- [Work item]: Return every line of the data below exactly, but do not include the images.

··· Input data ···

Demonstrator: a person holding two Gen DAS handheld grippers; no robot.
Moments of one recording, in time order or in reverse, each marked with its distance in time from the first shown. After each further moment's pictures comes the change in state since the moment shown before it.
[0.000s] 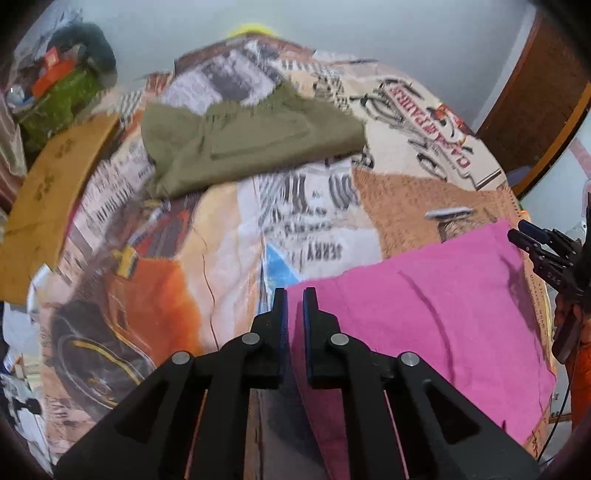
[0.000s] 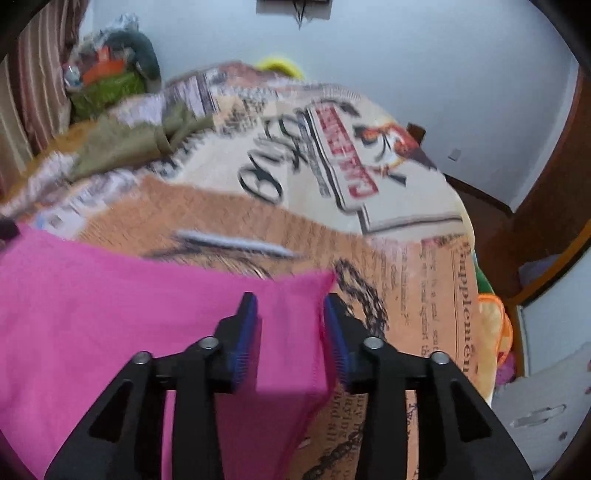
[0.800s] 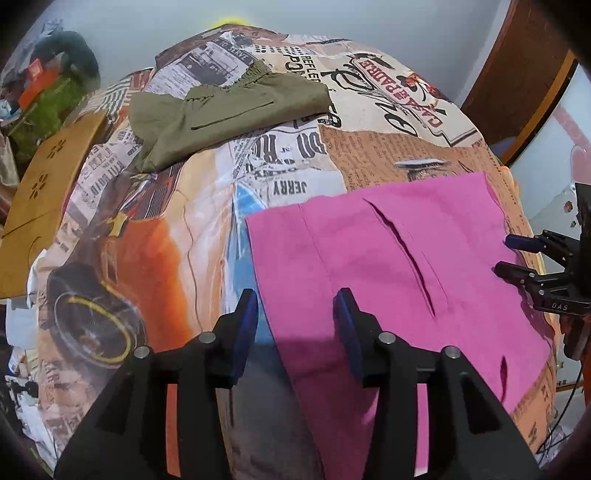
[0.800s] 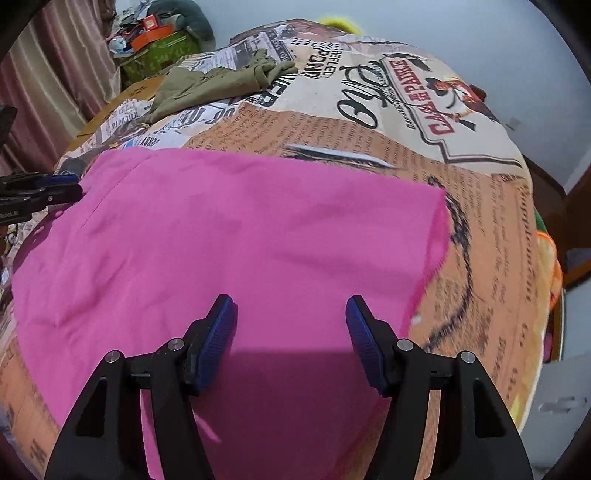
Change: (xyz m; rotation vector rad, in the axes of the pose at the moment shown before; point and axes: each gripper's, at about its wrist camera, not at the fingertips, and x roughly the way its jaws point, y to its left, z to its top) left arm -0.017 -0.020 -0.051 0.068 0.070 -0.015; right arm -0.028 0.046 -0.050 -0.054 0.211 0.213
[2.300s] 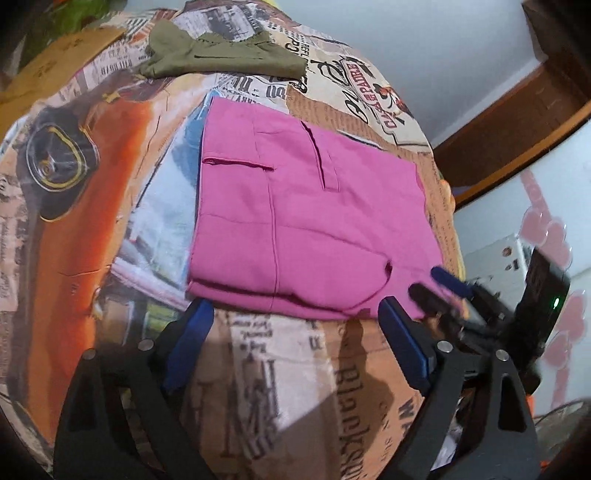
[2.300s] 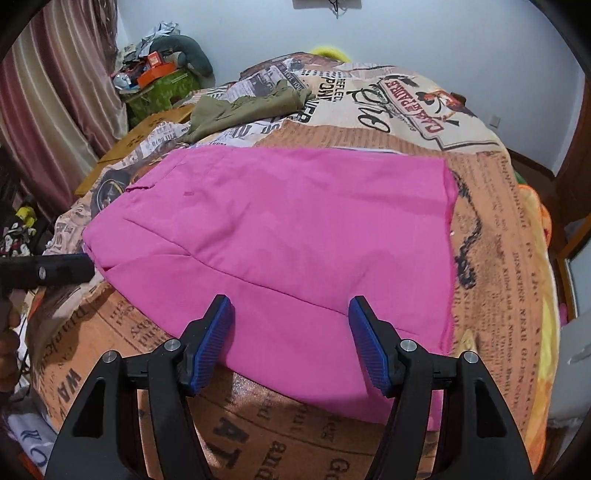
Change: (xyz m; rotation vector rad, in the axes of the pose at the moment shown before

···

- [Task response]:
Demonstrator: a person holding two Gen DAS handheld grippers; no robot.
Moments of one recording, in time order or in reverse, each marked with its distance in time from the first shown. After each further moment's pictures comes the change in state since the moment shown before it.
[0.000s] 
[0.000s] 
[0.800s] 
[0.800s] 
Change: (xyz m; rotation vector rad, in the axes of the pose at the moment shown before; point and axes: each gripper's, at about its wrist camera, not at the fingertips, and x roughly the way its jaws point, y to its left, z to its top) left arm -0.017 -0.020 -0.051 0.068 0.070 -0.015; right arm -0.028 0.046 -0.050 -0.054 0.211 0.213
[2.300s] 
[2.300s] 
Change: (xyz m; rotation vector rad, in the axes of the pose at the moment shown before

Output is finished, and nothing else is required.